In conclusion, we have identified two highly Ca2+-selective cation conductances in C. elegans intestinal epithelial cells. One conductance is store independent, and the other is activated by store depletion. Our studies provide the first detailed electrophysiological characterization of voltage-independent and store-operated Ca2+ conductances in C. elegans. The ability to combine patch clamp electrophysiological measurements on intestinal epithelial cells with forward and reverse genetic analyses provides a powerful new approach for defining the cellular and molecular mechanisms of IP3-dependent oscillatory Ca2+ signaling and its role in controlling rhythmic biological processes.

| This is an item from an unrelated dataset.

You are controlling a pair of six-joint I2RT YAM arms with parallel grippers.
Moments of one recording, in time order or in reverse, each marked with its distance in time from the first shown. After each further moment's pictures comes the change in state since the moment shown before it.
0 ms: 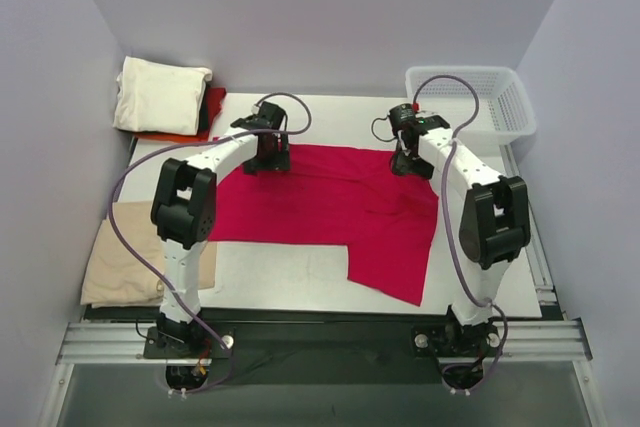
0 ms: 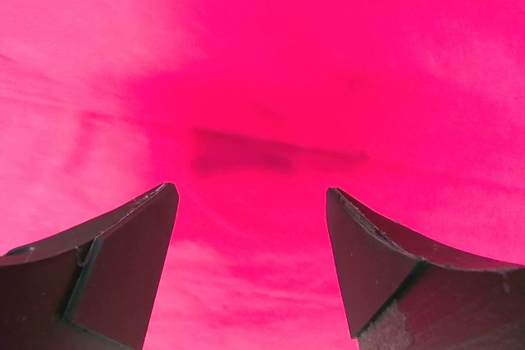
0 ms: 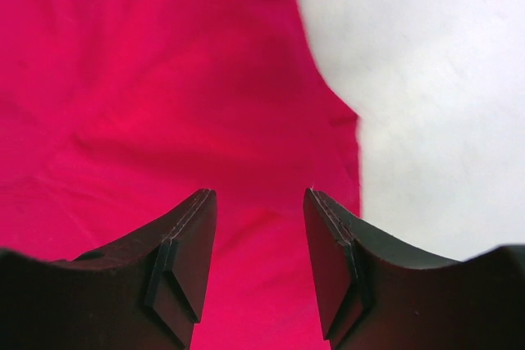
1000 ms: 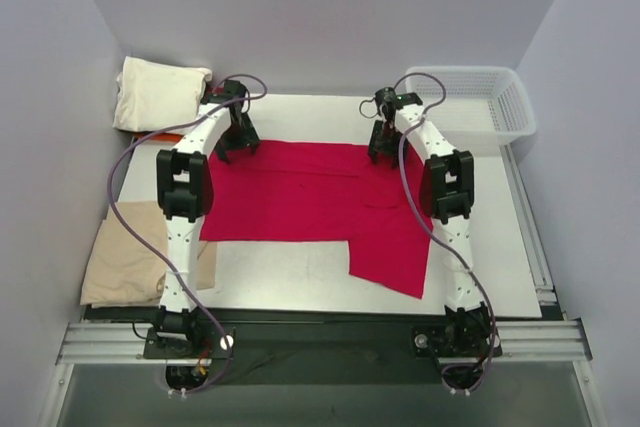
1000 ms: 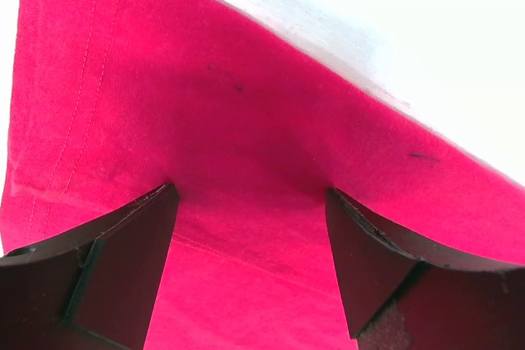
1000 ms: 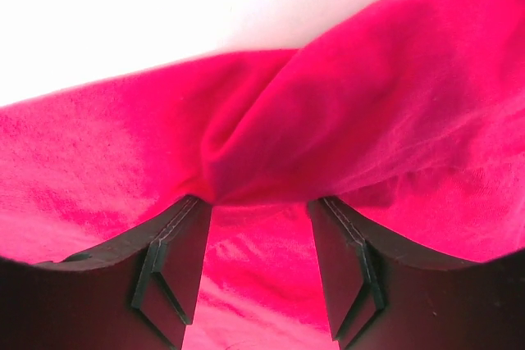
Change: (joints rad) left arm 0.235 0.364 0.559 -0.318 0.018 -0.134; right arm -0.040 0.657 0.769 -0.222 -0.286 -0.027
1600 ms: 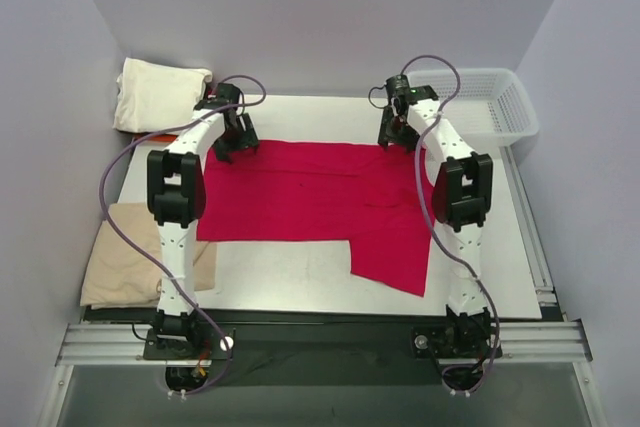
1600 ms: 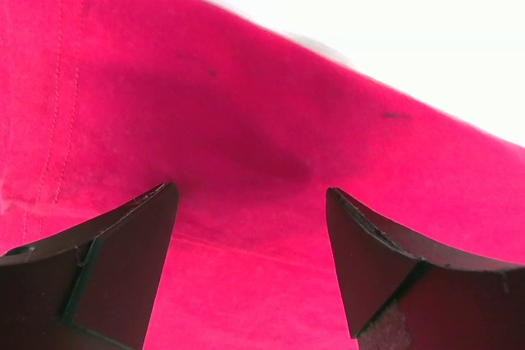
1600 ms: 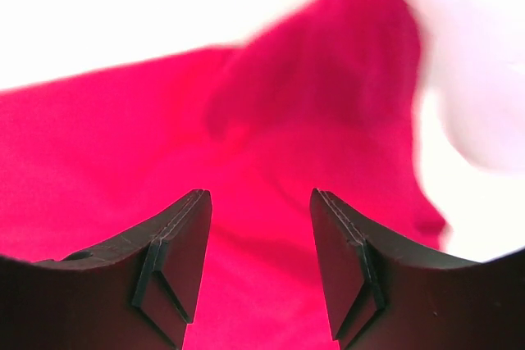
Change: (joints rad) left arm 0.023 -0.106 -0.181 0.172 0.115 0.080; right arm -0.026 -0.109 -0.053 0.078 0.035 -0.096
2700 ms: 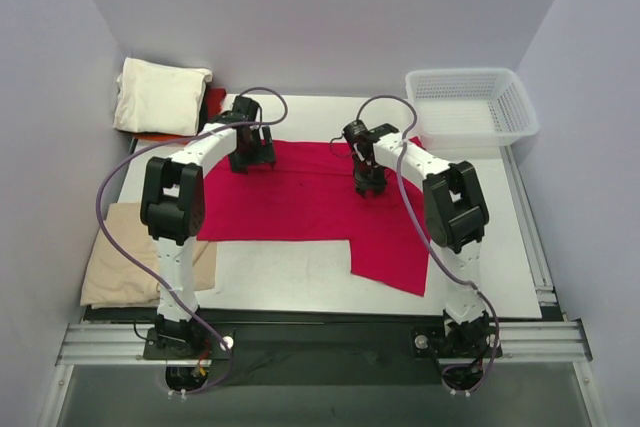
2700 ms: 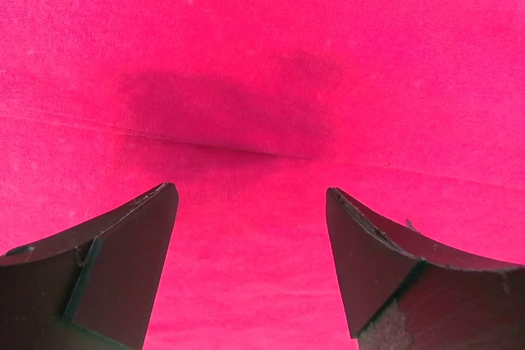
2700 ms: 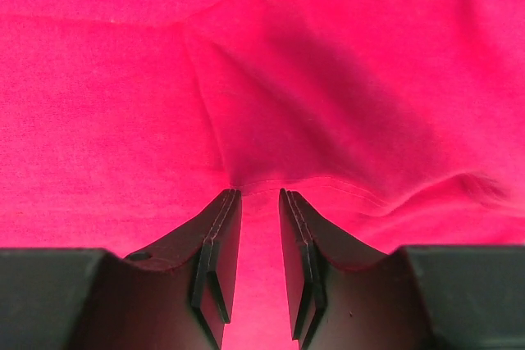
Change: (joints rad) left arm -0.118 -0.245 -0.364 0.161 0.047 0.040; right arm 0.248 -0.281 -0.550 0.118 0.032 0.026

We thank Drs. Joel Rothman and James McGhee for providing the elt-2–GFP-expressing worm strains JR1838 and JM63, respectively. We also thank Andrew M. Beld for technical assistance and Dr. Louis J. DeFelice for helpful discussions.
This work was supported by National Institutes of Health (NIH) grant DK51610. A.Y. Estevez was supported by a National Science Foundation postdoctoral fellowship. R.K. Roberts was supported by NIH Vanderbilt University Bridges Program grant GM60190-01S1.
Olaf S. Andersen served as editor.
Abbreviations used in this paper: ARC, arachidonic acid–regulated Ca2+ channel; CRAC, Ca2+ release–activated channel; DIC, differential interference contrast; IP3, inositol-1,4,5-trisphosphate; MagNuM, Mg2+-nucleotide–regulated metal ion; MIC, Mg2+-inhibited cation; SMOCC, second messenger–operated Ca2+ channel; SOCC, store-operated Ca2+ channel; TRP, transient receptor potential.
The NMDG+ pipette solution contained 3.5 mM CsOH and 5 mM Na+ derived from 0.5 mM Na2GTP and 2 mM Na2ATP.
Because gluconate is a strong calcium buffer, Ca2+ activity was measured with a calcium-sensitive electrode and adjusted to the same level present in NaCl bath.
Removal of Ca2+ from the bath is likely to alter seal resistance. Changes in seal resistance would alter the magnitude of leak current and may affect estimates of PCa/PNa. To assess the effect of leak on ORCa Ca2+ selectivity measurements, we patch clamped cells with a pipette solution containing 5 mM free Mg2+ to inhibit ORCa and 200 nM Ca2+ to prevent store depletion and ISOC activation. Mean (n = 4) leak currents were estimated in bath solutions containing either 150 mM Na+ or 130 mM NMDG+ and 10 mM Ca2+. Leak currents were subtracted from ORCa currents measured under the same conditions. The mean ± SEM shift in Erev observed after replacement of bath Na+ with NMDG+ and Ca2+ was 29 ± 1 mV (n = 6) in the absence of leak subtraction versus 33 ± 1 mV (n = 6) after correction for leak. This small change was significant (P < 0.02) and increased the estimated PCa/PNa from 64 ± 2 to 71 ± 2.